* _Data shown_:

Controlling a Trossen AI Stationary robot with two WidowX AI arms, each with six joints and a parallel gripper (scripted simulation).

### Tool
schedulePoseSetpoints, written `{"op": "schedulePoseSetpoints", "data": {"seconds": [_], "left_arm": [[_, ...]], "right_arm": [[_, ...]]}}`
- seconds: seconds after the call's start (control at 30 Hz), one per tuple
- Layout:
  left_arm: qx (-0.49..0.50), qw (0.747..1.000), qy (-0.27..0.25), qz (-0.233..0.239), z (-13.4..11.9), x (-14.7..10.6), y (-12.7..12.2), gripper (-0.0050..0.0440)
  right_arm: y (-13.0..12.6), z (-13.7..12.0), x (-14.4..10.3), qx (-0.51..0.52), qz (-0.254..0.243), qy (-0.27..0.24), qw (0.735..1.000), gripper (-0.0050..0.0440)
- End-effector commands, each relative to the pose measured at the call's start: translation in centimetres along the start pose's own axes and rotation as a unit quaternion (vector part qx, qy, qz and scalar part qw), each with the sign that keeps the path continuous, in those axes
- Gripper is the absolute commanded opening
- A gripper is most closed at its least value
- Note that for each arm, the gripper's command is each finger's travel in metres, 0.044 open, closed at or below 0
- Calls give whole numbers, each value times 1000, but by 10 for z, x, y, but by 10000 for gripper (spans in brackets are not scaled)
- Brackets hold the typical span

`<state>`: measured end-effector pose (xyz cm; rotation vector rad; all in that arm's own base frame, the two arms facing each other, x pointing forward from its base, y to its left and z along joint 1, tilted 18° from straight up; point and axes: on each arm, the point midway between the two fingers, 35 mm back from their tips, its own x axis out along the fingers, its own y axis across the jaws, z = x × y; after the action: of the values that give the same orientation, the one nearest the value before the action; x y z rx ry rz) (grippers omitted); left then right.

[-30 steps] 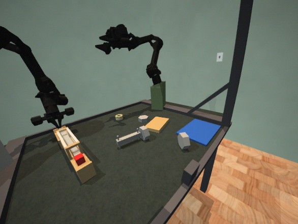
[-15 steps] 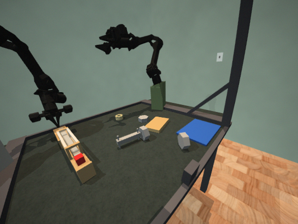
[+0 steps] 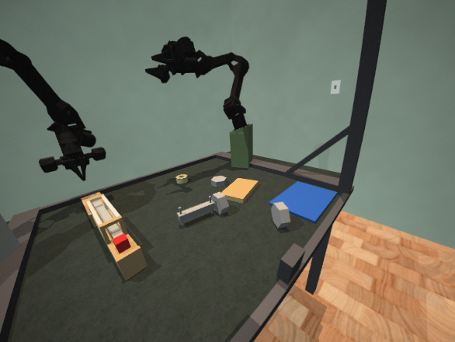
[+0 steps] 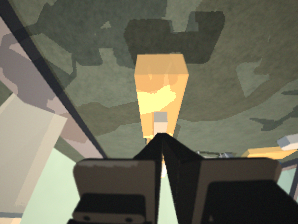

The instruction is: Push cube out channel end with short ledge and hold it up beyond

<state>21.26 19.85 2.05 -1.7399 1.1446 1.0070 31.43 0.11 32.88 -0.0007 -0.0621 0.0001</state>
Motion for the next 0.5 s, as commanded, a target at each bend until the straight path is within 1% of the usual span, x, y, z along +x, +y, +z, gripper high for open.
{"op": "schedulePoseSetpoints", "data": {"seconds": [0.0,0.03,0.1,0.47], "left_arm": [[11,1000,-17,-15,1,-26,-7,0],[9,1000,-15,-14,1,-18,-6,0],[9,1000,-15,-14,0,-15,-4,0],[9,1000,-15,-14,0,-15,-4,0]], "right_arm": [[0,8,-2,1,-1,-10,1000,400],[0,8,-2,1,-1,-10,1000,400],[0,8,-2,1,-1,-10,1000,400],[0,8,-2,1,-1,-10,1000,400]]}}
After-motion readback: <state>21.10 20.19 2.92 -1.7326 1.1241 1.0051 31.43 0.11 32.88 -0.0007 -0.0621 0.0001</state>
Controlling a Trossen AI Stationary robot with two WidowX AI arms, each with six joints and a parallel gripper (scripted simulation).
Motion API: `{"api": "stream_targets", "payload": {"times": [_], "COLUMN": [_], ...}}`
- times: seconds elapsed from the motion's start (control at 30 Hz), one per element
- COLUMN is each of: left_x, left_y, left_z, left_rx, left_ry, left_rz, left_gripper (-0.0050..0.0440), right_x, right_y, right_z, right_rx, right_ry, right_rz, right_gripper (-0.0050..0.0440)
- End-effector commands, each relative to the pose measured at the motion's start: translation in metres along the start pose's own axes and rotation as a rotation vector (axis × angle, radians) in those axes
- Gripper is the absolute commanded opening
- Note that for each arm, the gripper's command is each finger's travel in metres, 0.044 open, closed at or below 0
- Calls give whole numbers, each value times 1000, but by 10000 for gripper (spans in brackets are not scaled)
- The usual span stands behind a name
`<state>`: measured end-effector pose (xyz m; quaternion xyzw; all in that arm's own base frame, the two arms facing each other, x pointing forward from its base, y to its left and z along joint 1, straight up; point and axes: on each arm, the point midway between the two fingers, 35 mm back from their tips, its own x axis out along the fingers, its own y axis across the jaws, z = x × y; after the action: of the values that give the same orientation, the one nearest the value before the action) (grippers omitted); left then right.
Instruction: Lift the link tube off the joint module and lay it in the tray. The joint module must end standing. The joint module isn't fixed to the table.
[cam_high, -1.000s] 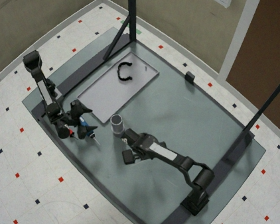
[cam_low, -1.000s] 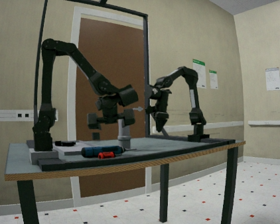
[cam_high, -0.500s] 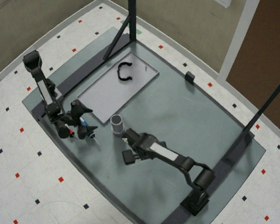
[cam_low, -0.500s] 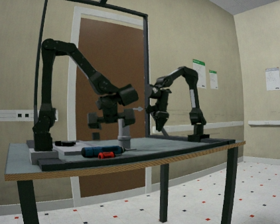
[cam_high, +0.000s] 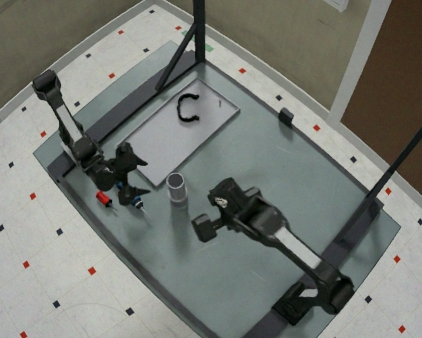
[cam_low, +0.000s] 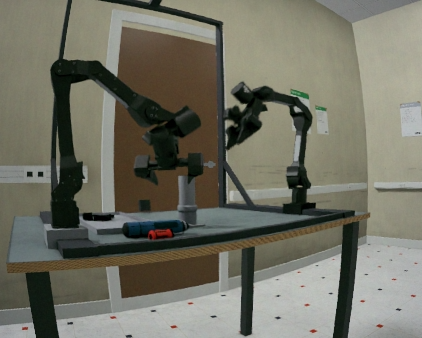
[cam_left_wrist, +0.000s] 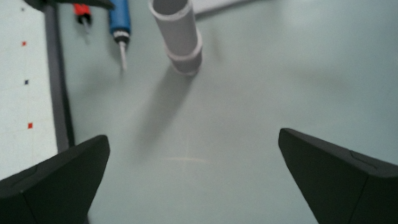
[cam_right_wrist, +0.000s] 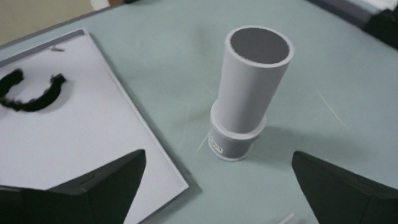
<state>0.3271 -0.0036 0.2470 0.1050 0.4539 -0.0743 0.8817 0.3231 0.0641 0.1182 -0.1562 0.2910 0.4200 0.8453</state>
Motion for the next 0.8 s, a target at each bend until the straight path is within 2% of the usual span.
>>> {"api": "stream_targets", "payload": {"times": [0.0,0.17,0.3,0.37,0.6,0.77], "left_x": [-70,-124,-149,-149,-156,-155], "left_y": [1,-1,-2,-2,-2,-2], "left_z": [25,29,29,29,28,28], "left_rx": [-93,-189,-235,-235,-252,-251], "left_ry": [-187,-333,-401,-401,-420,-416], "left_rz": [69,90,94,94,94,94], "left_gripper": [440,440,440,440,440,440], "right_x": [-5,0,1,1,3,4], "right_y": [-5,-9,-12,-12,-18,-20], "right_z": [29,47,65,65,94,105], "right_rx": [54,172,254,254,378,446], "right_ry": [62,176,257,257,379,445], "right_rz": [-73,-131,-185,-185,-267,-312], "right_gripper": [440,440,440,440,440,440]}}
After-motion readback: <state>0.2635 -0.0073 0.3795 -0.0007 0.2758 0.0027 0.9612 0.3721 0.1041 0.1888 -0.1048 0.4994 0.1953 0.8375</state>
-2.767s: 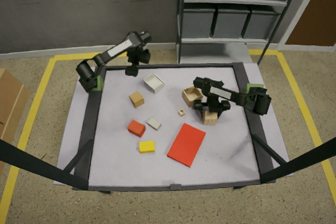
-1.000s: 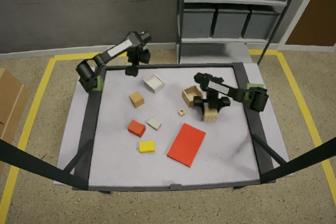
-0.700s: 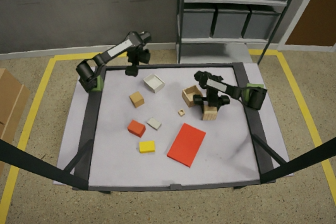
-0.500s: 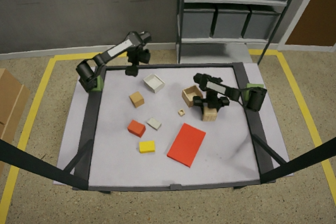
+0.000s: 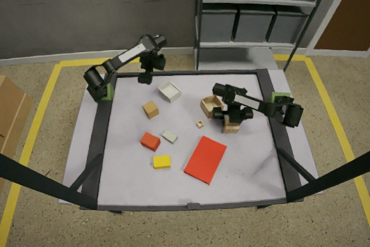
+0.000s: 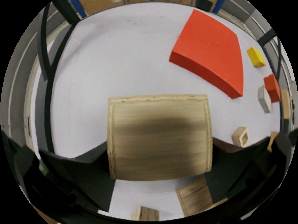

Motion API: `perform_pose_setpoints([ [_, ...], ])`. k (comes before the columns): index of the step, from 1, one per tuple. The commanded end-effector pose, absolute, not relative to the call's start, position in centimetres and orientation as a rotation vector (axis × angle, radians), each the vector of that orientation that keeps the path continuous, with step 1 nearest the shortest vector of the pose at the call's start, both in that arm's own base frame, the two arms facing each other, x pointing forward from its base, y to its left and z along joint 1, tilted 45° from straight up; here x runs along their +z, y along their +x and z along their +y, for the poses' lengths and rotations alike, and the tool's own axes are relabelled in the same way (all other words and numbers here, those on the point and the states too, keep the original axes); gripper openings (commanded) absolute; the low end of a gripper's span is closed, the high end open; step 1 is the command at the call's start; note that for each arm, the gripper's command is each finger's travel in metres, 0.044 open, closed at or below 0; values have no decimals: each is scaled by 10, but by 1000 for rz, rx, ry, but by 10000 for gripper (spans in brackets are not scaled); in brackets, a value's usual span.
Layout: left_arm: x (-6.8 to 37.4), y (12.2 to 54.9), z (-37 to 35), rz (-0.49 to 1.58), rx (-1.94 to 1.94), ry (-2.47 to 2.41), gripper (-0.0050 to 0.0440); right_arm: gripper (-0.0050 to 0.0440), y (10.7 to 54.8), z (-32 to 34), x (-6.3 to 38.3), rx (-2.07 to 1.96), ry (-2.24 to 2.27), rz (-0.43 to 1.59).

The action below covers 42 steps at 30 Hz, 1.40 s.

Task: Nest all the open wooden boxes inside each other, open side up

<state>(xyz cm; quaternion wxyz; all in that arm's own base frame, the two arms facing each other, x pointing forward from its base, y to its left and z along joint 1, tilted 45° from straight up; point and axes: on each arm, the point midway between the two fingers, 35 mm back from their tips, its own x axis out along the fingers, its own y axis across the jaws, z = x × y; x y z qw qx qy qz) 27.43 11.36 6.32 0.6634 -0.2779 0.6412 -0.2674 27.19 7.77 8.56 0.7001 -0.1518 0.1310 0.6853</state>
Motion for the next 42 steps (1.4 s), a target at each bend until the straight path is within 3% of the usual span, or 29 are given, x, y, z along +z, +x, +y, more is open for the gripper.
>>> perform_pose_setpoints([
  [1, 68, 275, 116, 1436, -599, -613, 400, -50, 270, 81, 93, 1514, -409, 352],
  [42, 68, 275, 116, 1436, -599, -613, 400, -50, 273, 110, 133, 1328, -926, 875],
])
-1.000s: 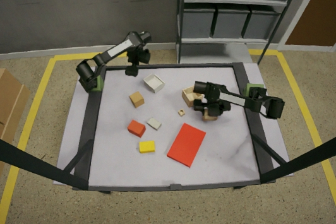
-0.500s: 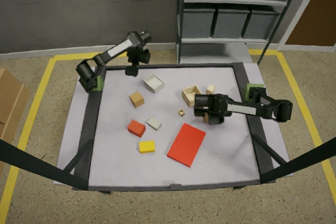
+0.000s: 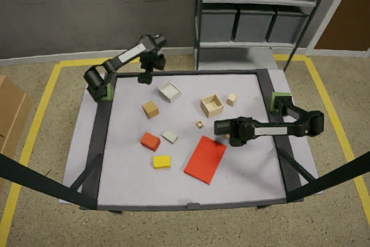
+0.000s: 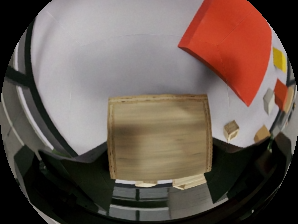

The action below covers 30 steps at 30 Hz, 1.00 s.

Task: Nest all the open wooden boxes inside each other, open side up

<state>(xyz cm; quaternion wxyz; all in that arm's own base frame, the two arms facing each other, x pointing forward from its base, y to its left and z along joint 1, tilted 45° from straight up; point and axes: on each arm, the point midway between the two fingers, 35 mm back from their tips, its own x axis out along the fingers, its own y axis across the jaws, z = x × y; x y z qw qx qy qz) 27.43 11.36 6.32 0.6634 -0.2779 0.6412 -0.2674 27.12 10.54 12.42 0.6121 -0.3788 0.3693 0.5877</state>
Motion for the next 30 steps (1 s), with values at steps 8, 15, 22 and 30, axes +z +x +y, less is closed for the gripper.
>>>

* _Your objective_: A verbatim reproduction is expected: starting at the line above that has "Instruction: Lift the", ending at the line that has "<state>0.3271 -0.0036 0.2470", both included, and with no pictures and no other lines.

* _Task response_:
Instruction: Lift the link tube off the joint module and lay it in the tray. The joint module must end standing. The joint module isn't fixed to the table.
[cam_high, -1.000s] 
[cam_low, -1.000s] 
[cam_high, -0.500s] 
[cam_low, -0.500s] 
[cam_high, +0.000s] 
[cam_low, +0.000s] 
[cam_left_wrist, +0.000s] 
[cam_right_wrist, +0.000s] 
<state>0.3271 -0.0036 0.2470 0.1050 0.4539 -0.0743 0.8817 0.3231 0.0641 0.1182 -0.1562 0.2910 0.4200 0.8453</state>

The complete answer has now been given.